Solved – Is a high number of support vectors a sign of overfitting

machine learningsvm

I've tuned a SVM with radial kernel that has training error about 10%,
but test error is about 38%, which surprise me.

I tried to understand what may cause this and noticed the number of support vectors is high, about 50% of the observation are support vectors. Is this the cause of the problem?

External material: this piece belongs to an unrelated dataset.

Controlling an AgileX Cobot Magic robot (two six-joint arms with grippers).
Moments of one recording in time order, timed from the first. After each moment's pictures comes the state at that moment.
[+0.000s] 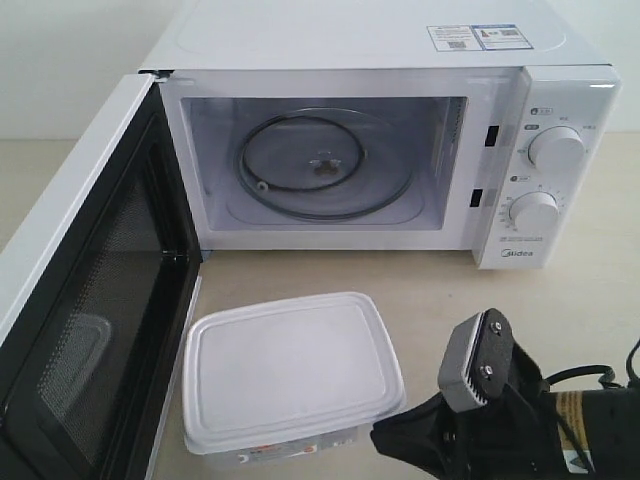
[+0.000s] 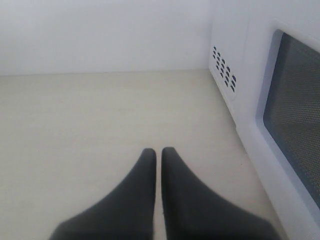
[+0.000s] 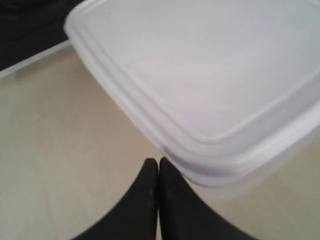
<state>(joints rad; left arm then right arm) 0.00 0.00 0.00 -0.03 0.29 0.04 0.37 1.84 -0.27 -0.95 -0.99 0.33</state>
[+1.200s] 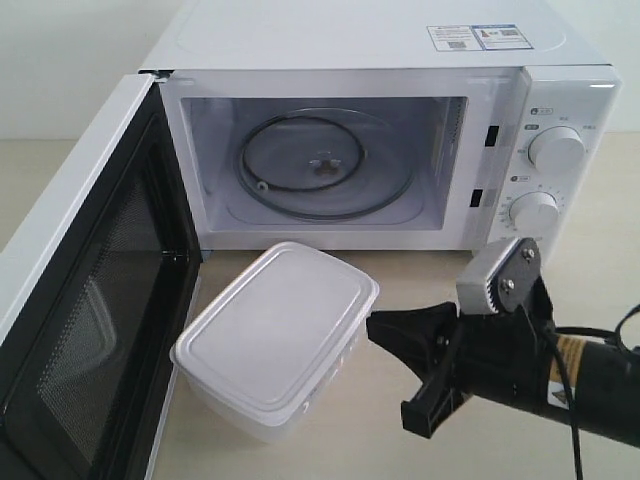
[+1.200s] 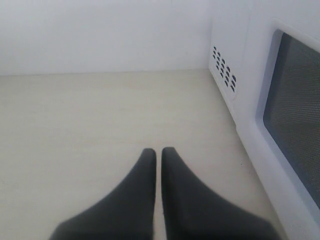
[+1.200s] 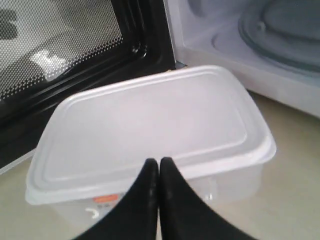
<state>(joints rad) 0.00 0.00 0.00 -0.03 0.29 0.04 0.37 1.84 -0.31 -0.66 -1.19 0.29</state>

Does high number of support vectors leads to a high
variance SVM?

Here is the summary of the SVM.

Parameters:

   SVM-Type:  C-classification 

 SVM-Kernel:  radial 

       cost:  31.62 

      gamma:  1e-04 

Number of Support Vectors:  117

 ( 58 59 )

Number of Classes:  2 

Levels: 
 high low

Best Answer

YES, a large number of support vectors is often a sign of overfitting.

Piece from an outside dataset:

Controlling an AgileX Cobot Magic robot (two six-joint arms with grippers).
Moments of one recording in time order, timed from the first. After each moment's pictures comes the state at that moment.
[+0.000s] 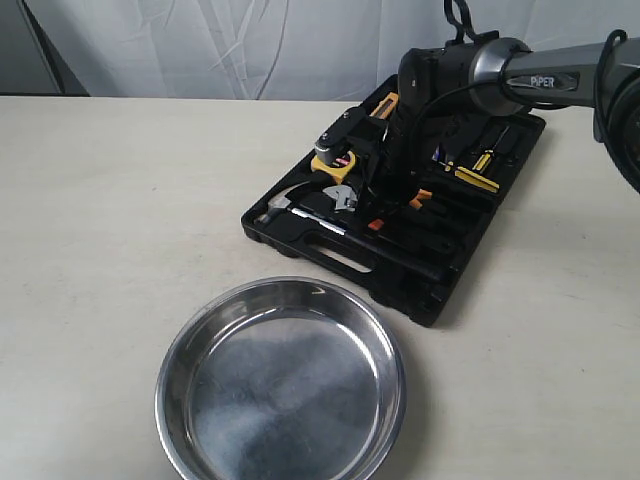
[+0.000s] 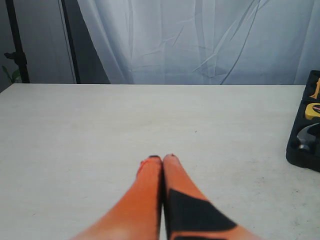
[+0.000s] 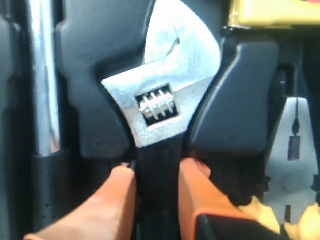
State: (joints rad) left arm 0.12 0.00 0.00 -0.05 0.23 0.00; right arm 0.41 2.28 -1.67 0.17 0.84 -0.70
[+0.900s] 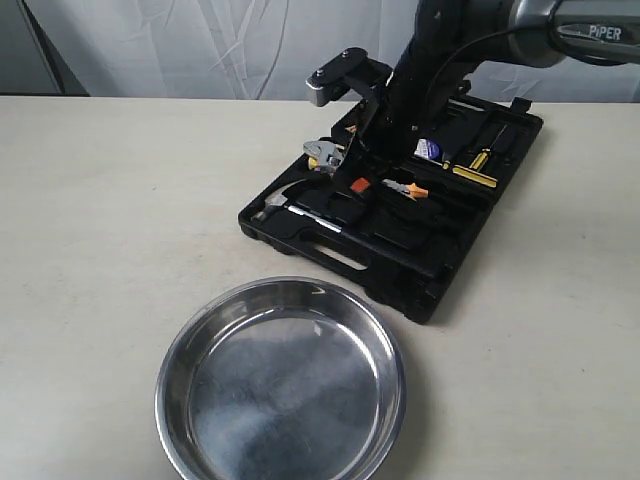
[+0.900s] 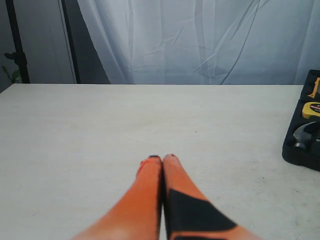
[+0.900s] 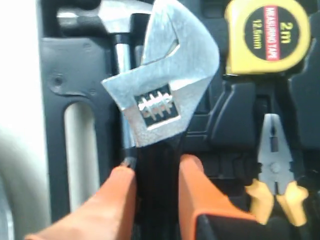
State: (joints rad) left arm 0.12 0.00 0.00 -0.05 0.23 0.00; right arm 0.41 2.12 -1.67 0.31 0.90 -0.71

The problem appears to be that you have chosen optimal hyperparameters based on training set performance, rather than independent test set performance (or, alternatively, cross-validated estimates).

The problem

Never evaluate a set of hyperparameters based on training set performance, because you will inevitably end up with an immense overfit. Consider the RBF kernel: $$K(\mathbf{u},\mathbf{v}) = \exp(-\gamma \|\mathbf{u}-\mathbf{v}\|^2).$$ Now, take the following limit case: $$ \lim_{\gamma\rightarrow\infty} K(\mathbf{u},\mathbf{v}) = \left\{ \begin{matrix} 0, & \text{if } \mathbf{u}\neq\mathbf{v},\\ 1, & \text{otherwise.} \end{matrix} \right. $$ Which essentially means that, for $\gamma\rightarrow\infty$ the kernel matrix becomes the unit matrix. This allows the resulting model to always fit the training data perfectly, with each instance becoming a support vector, but learn absolutely nothing.

The solution

If you want to optimize hyperparameters, you must always estimate the generalization performance of a given set of hyperparameters based on unseen data. The most common approach is via cross-validation, e.g. $k$-fold or leave-one-out.

Note that, when you are tuning hyperparameters based on cross-validation, it is still effectively possible to overfit. You can reduce this to some extent by using several iterations and/or more folds, but the inherent issue remains.